After locating the line that bears "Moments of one", restate word for word that line and the rest of the listing to its final line, excluding all pictures.

*** Opening THE DATA ***

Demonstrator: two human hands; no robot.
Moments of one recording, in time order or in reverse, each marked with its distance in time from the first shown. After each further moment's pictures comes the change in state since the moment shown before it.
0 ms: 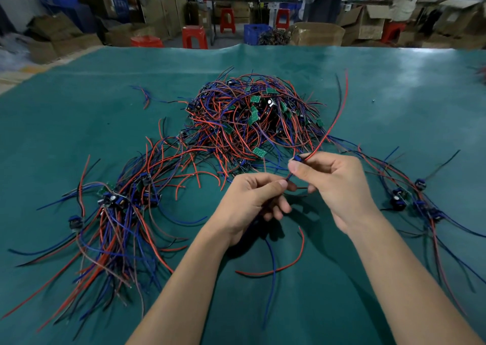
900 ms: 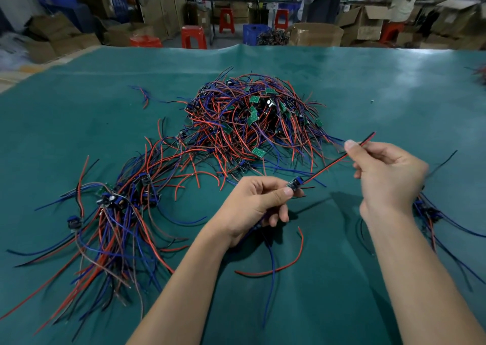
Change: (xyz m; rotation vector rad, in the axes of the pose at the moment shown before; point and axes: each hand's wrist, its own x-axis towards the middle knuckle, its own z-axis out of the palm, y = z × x) left_hand 0.001 -0.006 -0.002 0.084 -0.103 0.018; right_hand 0.010 -0.011 -0.033 0.087 0.625 -0.053
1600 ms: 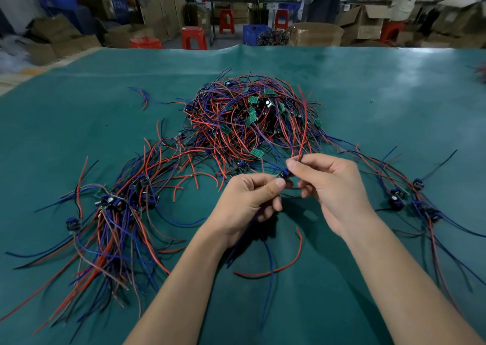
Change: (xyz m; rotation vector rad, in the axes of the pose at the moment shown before) left_hand 0.004 -0.002 -0.002 -0.114 0.115 0.043; right_hand -0.037 0.002 0.025 0.011 -0.573 0.256
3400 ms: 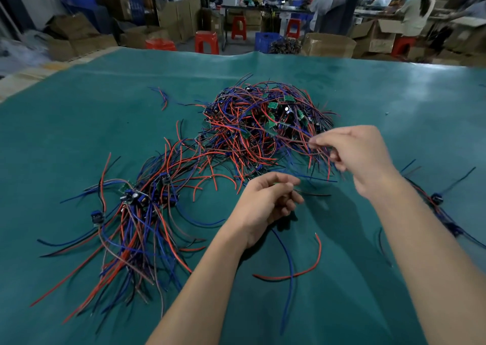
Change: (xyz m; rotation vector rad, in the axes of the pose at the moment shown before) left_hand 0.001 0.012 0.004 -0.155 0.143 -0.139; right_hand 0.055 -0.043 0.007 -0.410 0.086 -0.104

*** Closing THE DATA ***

* _ANSWER BELOW_
Moments of one recording, in time order or in reverse, each marked with its distance in time from the first shown. After each further moment's pictures comes the change in state since the moment shown before it.
0 ms: 
900 ms: 
Change: (xyz m; rotation vector rad, in the axes of the pose at the moment shown before; point and axes: each hand's wrist, its own x-axis towards the middle knuckle, its own z-axis out of the palm, y = z × x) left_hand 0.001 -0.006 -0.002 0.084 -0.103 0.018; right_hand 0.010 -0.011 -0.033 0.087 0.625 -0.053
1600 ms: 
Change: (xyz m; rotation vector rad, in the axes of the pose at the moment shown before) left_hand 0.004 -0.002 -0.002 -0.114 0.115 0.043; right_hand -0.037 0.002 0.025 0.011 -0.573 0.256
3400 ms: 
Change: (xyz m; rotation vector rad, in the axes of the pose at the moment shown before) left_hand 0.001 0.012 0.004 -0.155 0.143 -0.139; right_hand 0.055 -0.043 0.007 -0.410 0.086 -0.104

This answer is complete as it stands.